Creation is personified in this passage, which is also common in the Old Testament. The important thing to note is the creation was subjected to futility, and this subjection to futility has led to a lot of groaning.

Humanity was intended to have dominion over the earth (Genesis 1:26), and there is still a sense in which we do. We are stewards of God’s creation. Yet, the point of these passages seems to be this: because humanity rebelled against God, God made the creation “rebel” against humanity. We experience thistles, thorns, and weeds. We experience droughts, storms, and calamities. We can only ponder how different life in the Garden of Eden would have been. But the frustrations, calamities, and the decay of death are our present experiences of this curse.
Because of the death of Christ, God will some day make all things new: “He will wipe away every tear from their eyes, and death shall be no more, neither shall there be mourning, nor crying, nor pain anymore, for the former things have passed away.” (Revelation 21:4 ESV) In hope, we look forward to the reverse of the curse.


The Death of Christ

December 6, 2013

“For the wages of sin is death…” (Romans 6:23) Physical death is the consequence of sin entering the world. Because of sin we are spiritually “dead in the trespasses and sins” (Ephesians 2:1) outside of Christ. And if left uncorrected, this leads to eternal separation from God, what Revelation calls “the second death” (Revelation 21:8).

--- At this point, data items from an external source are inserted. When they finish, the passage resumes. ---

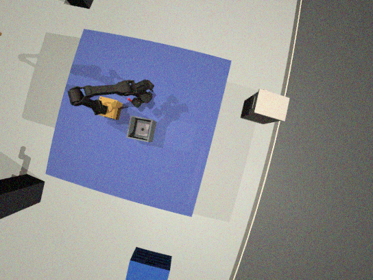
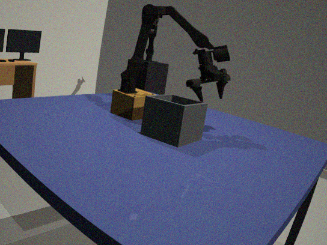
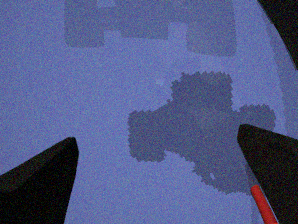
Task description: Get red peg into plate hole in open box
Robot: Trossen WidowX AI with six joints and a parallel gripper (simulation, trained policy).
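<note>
Right now my gripper tip is 160 mm past the red peg, 90 mm above it and 50 mm to the left of it. Round my gripper tip: plate: 240 mm to the right, 80 mm below, 10 mm ahead.
</note>
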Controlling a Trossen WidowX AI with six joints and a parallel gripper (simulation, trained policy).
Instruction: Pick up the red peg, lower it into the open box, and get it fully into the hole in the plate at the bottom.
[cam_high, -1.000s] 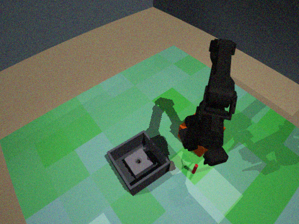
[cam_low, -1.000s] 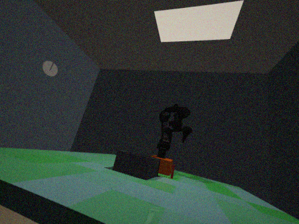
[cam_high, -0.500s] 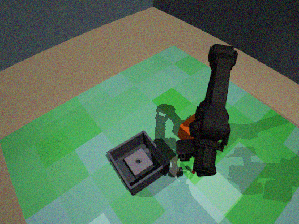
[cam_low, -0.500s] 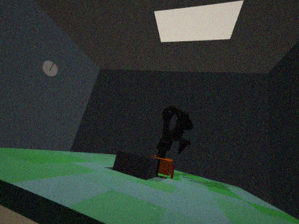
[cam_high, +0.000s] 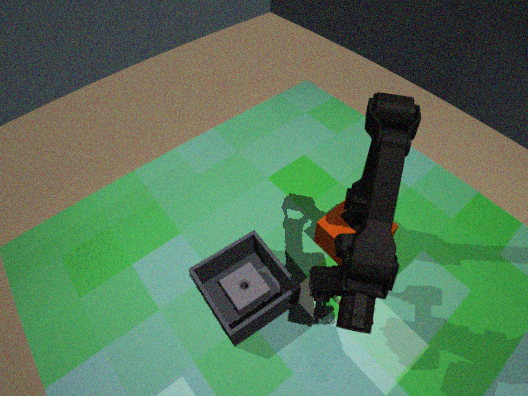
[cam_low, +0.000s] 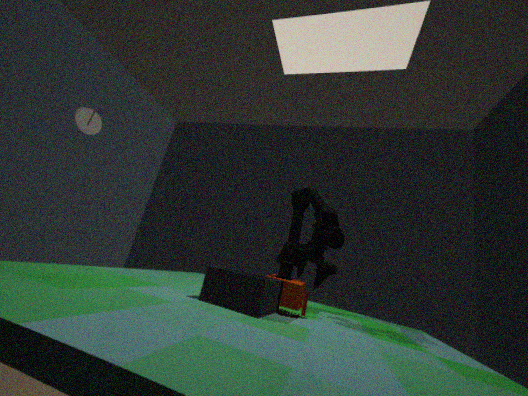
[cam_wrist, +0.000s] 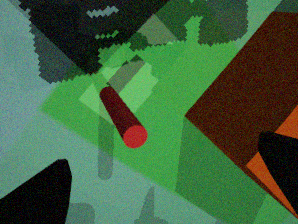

Someone may ask, “Why can’t God just forgive us? Why should anyone die on account of sin, including Jesus?”

In explaining the meaning of the death of Christ, Paul states: “It was to show his righteousness at the present time, so that he might be just and the justifier of the one who has faith in Jesus” (Romans 3:26, ESV). God’s own character is at stake in this business of forgiveness.

Suppose a defendant has a trial before a judge. All the evidence points to the defendant being a criminal worthy of punishment, but the judge lets him off. We would not consider such a judge to be just. We would question his character.

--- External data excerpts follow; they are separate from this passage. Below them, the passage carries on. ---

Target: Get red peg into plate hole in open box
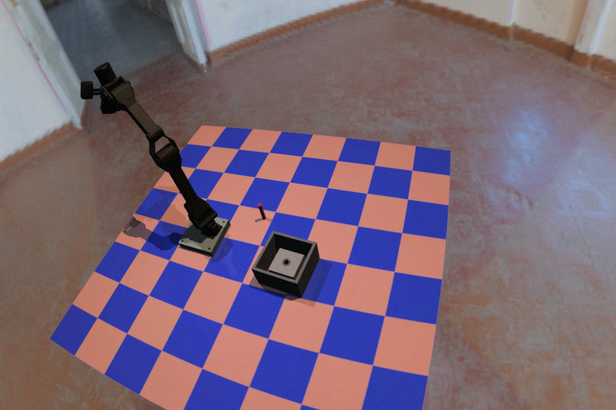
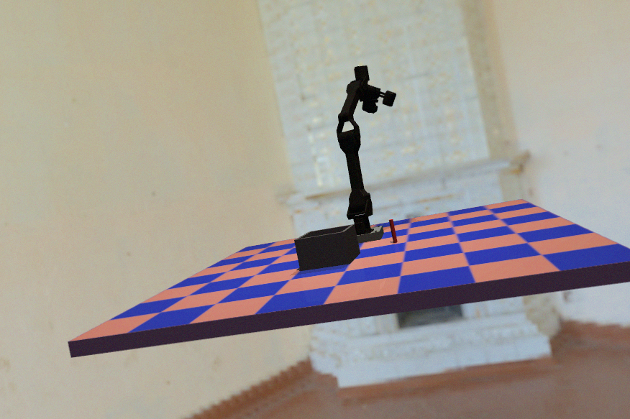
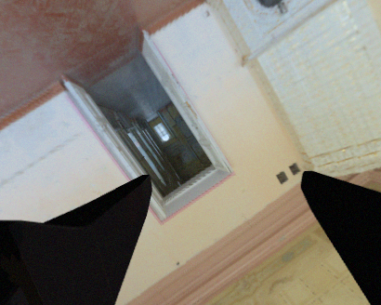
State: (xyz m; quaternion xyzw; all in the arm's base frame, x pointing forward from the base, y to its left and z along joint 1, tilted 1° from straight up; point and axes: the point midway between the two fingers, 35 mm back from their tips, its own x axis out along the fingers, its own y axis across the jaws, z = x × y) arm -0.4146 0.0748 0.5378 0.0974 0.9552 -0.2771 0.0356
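Right now the red peg is 580 mm ahead of my gripper tip, 80 mm to the left of it and 530 mm below it. The rest, counted from my gripper tip: dark box: 790 mm ahead, 80 mm to the right, 540 mm below; then grey plate: 790 mm ahead, 80 mm to the right, 520 mm below.
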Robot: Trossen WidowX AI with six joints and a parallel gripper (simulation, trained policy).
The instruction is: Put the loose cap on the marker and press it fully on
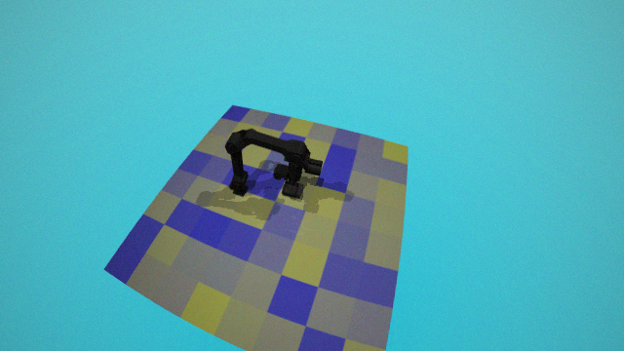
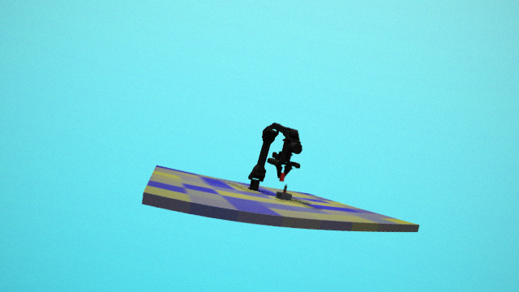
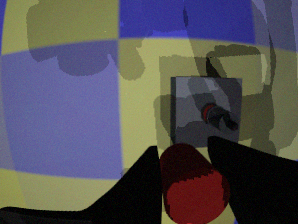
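The grey holder block is 40 mm to the left of my gripper tip and 100 mm below it. Round my gripper tip: red cap 10 mm ahead, 10 mm above.
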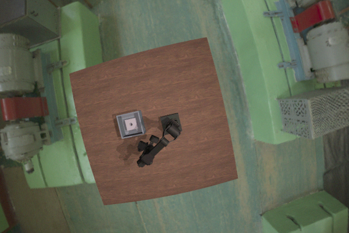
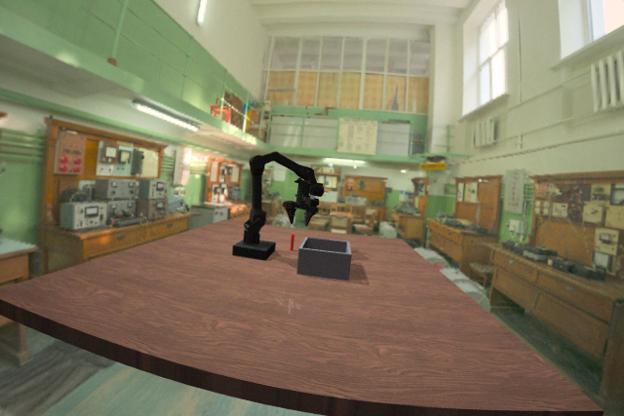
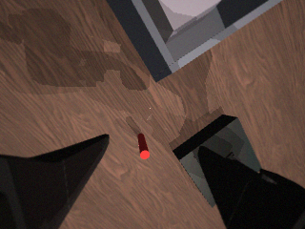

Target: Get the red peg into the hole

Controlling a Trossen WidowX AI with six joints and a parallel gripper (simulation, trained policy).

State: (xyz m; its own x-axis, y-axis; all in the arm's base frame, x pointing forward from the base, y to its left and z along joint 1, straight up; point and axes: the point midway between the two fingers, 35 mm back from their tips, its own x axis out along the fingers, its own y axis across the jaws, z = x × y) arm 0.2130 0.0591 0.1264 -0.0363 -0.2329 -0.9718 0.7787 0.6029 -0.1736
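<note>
The red peg lies 20 mm behind my gripper tip, 30 mm to the left of it and 90 mm below it. Also, from my gripper tip: dark grey box (110 mm ahead, 190 mm to the right, 110 mm below).
</note>
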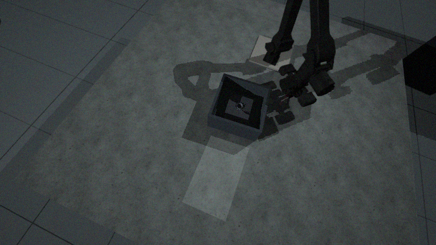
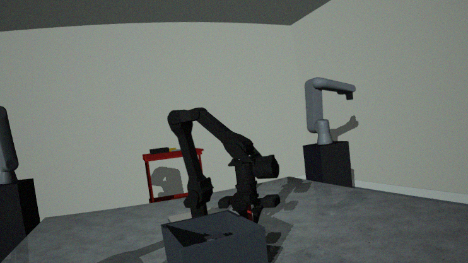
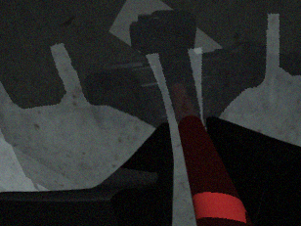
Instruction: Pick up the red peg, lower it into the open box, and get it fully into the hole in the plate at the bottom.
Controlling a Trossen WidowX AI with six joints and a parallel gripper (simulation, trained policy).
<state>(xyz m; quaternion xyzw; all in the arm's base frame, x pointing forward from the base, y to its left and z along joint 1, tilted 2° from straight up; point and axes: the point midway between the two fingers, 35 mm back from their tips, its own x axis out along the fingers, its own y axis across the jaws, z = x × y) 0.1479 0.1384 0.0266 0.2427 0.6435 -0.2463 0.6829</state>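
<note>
My gripper tip is 18 cm short of the plate, 16 cm to the left of it and 4 cm below it. From my gripper tip the other things lie so: box (18 cm ahead, 16 cm to the right, 2 cm above); red peg (4 cm above).
</note>
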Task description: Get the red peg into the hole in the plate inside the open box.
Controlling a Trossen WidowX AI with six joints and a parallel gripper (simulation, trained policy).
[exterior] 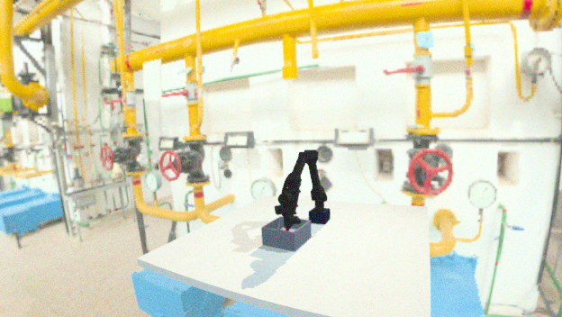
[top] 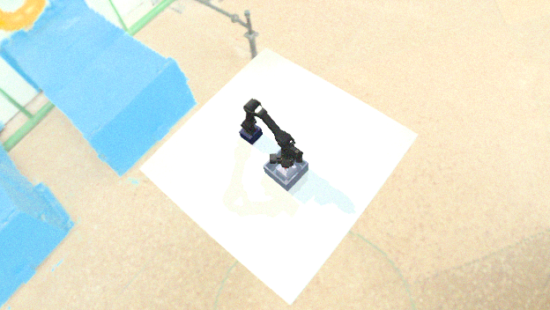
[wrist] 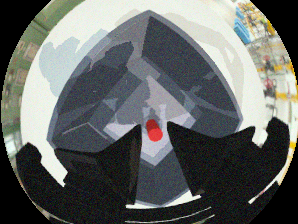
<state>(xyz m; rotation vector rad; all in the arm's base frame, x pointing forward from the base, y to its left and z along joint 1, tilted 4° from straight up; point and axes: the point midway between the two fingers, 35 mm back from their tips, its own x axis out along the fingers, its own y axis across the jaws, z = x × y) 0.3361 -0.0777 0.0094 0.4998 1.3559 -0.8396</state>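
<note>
The red peg lies 20 mm below my gripper tip. Also, from my gripper tip: grey box 40 mm below; plate 20 mm below.
</note>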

In the same way, God’s own justice demanded a substitute, a sacrifice. Paul uses three key terms in his explanation of the death of Christ (Romans 3:21-26): justified, redemption, and propitiation (the NIV’s “sacrifice of atonement”).

Propitiation is a sacrifice that averts wrath. Such a sacrifice satisfies the laws demands. It also involves substitution. The substitute takes our place and receives the wages of sin in our behalf.

Redemption is the payment of a price to set someone free. The debt owed is the wages of sin, which would lead to our eternal punishment. In the death of Christ, he paid our debt.

Justified is a law court term, the rendering of a favorable verdict. The charges are dropped against us in Christ, not because we are innocent, but because the demands of the law have been satisfied by our substitute. The debt we owe has been paid.

Humanity has a sin problem. If uncorrected, it leads to eternal separation from God. It even posed a problem for God: how to remain just and yet forgive. These problems find their solution in the death of Christ.